*** Opening of PROVIDED INFORMATION ***

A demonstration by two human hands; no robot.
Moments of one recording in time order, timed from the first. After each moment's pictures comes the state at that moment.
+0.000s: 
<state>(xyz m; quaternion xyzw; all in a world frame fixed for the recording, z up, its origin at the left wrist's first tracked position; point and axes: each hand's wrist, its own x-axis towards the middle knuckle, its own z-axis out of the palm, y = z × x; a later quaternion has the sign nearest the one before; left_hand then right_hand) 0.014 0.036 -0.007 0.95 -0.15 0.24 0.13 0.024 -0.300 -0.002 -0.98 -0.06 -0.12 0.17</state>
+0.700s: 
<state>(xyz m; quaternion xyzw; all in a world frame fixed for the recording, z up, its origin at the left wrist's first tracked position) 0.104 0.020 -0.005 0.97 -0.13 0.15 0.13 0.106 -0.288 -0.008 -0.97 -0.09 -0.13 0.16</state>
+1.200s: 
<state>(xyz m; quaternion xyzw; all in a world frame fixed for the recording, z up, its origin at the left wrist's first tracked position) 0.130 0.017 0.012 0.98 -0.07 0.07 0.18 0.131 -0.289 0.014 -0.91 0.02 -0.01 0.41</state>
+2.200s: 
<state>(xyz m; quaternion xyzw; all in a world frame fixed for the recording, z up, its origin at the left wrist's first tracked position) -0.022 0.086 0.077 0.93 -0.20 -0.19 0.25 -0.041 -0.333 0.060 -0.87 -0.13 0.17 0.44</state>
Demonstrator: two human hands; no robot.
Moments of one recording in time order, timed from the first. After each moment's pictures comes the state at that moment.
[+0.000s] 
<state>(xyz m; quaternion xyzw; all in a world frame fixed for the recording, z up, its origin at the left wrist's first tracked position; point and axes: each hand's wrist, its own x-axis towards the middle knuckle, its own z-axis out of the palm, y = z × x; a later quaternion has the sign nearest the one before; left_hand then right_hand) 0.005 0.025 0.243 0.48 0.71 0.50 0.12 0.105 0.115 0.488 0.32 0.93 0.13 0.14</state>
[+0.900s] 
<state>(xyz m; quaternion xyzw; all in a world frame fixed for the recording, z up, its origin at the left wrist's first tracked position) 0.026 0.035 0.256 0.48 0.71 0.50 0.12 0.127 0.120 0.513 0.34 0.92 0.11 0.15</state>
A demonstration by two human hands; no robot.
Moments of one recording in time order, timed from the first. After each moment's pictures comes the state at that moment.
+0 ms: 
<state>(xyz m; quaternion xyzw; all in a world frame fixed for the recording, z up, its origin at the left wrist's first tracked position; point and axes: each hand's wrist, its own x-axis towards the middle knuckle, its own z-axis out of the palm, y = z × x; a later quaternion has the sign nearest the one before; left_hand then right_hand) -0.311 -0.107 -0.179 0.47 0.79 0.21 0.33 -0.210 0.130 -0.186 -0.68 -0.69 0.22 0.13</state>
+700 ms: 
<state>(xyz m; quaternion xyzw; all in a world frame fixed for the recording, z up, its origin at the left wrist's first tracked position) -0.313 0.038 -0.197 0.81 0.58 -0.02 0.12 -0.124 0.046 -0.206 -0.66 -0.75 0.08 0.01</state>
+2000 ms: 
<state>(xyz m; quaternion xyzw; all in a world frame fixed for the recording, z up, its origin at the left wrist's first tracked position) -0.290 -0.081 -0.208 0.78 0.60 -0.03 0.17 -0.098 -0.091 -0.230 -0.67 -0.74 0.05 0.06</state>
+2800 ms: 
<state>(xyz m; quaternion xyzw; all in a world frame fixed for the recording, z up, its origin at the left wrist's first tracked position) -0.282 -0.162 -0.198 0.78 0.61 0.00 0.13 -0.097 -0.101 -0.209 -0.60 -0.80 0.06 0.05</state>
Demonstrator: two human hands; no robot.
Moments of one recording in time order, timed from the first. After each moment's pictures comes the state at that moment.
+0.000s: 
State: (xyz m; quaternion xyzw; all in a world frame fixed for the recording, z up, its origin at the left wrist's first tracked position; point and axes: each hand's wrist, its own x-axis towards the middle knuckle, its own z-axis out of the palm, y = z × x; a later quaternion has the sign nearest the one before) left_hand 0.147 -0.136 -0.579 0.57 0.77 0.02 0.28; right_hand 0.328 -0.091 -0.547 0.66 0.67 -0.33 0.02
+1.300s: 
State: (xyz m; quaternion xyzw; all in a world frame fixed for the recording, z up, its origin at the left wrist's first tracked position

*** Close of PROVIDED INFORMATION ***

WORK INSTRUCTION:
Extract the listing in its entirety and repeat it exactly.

ANSWER FOR THIS EXERCISE:
A demonstration by two human hands; no robot.
Moments of one recording in time order, timed from the first. After each moment's pictures comes the state at that moment.
+0.000s: 
<state>(xyz m; quaternion xyzw; all in a world frame fixed for the recording, z up, its origin at the left wrist's first tracked position; point and axes: each hand's wrist, its own x-axis towards the middle knuckle, its own z-axis out of the palm, y = z × x; a later quaternion has the sign nearest the one before; left_hand then right_hand) 0.014 0.036 -0.007 0.95 -0.15 0.24 0.13 0.024 -0.300 -0.002 -0.98 -0.06 -0.12 0.17</state>
+0.700s: 
<state>(xyz m; quaternion xyzw; all in a world frame fixed for the recording, z up, its origin at the left wrist's first tracked position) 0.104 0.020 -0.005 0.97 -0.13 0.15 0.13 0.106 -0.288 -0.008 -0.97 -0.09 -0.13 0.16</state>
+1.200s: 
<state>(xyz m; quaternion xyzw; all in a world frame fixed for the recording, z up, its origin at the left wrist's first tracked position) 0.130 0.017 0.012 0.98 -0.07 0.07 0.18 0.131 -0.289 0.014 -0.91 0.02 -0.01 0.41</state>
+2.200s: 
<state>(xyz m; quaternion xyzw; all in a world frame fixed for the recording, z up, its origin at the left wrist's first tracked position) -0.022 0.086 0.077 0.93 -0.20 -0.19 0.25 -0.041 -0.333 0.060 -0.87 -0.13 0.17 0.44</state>
Demonstrator: two human hands; no robot.
Moments of one recording in time order, timed from the first. After each moment's pictures comes the state at that moment.
[+0.000s] 
<state>(xyz m; quaternion xyzw; all in a world frame fixed for the recording, z up, its origin at the left wrist's first tracked position; point and axes: each hand's wrist, its own x-axis towards the middle knuckle, its own z-axis out of the palm, y = z × x; a later quaternion has the sign nearest the one before; left_hand then right_hand) 0.005 0.025 0.243 0.48 0.71 0.50 0.12 0.105 0.115 0.488 0.32 0.93 0.13 0.14</state>
[+0.900s] 
<state>(xyz m; quaternion xyzw; all in a world frame fixed for the recording, z up, its origin at the left wrist's first tracked position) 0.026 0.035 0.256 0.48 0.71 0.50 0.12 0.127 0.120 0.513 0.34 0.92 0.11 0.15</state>
A demonstration by two human hands; no robot.
Moments of one recording in time order, timed from the first. After each moment's pictures comes the state at that moment.
+0 ms: 
<state>(xyz m; quaternion xyzw; all in a world frame fixed for the recording, z up, its origin at the left wrist's first tracked position; point and axes: each hand's wrist, its own x-axis towards the middle knuckle, its own z-axis out of the palm, y = z × x; a later quaternion has the sign nearest the one before; left_hand then right_hand) -0.311 -0.107 -0.179 0.47 0.79 0.21 0.33 -0.210 0.130 -0.186 -0.68 -0.69 0.22 0.13</state>
+700 ms: 
<state>(xyz m; quaternion xyzw; all in a world frame fixed for the recording, z up, its origin at the left wrist's first tracked position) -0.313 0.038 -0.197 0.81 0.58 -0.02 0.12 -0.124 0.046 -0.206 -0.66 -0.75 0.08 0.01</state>
+2000 ms: 
<state>(xyz m; quaternion xyzw; all in a world frame fixed for the recording, z up, its origin at the left wrist's first tracked position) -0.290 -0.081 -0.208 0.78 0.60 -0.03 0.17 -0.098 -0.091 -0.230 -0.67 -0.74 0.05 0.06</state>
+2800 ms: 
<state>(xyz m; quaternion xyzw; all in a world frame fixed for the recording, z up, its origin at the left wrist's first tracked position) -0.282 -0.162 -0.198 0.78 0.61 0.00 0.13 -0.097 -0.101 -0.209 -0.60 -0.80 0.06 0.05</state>
Demonstrator: two human hands; no robot.
Moments of one recording in time order, timed from the first. After each moment's pictures comes the state at that moment.
+0.000s: 
State: (xyz m; quaternion xyzw; all in a world frame fixed for the recording, z up, its origin at the left wrist's first tracked position; point and axes: each hand's wrist, its own x-axis towards the middle knuckle, its own z-axis out of the palm, y = z × x; a later quaternion has the sign nearest the one before) left_hand 0.147 -0.136 -0.579 0.57 0.77 0.02 0.28; right_hand 0.328 -0.091 -0.547 0.66 0.67 -0.33 0.02
+1.300s: 
State: (xyz m; quaternion xyzw; all in a world frame fixed for the recording, z up, its origin at the left wrist's first tracked position

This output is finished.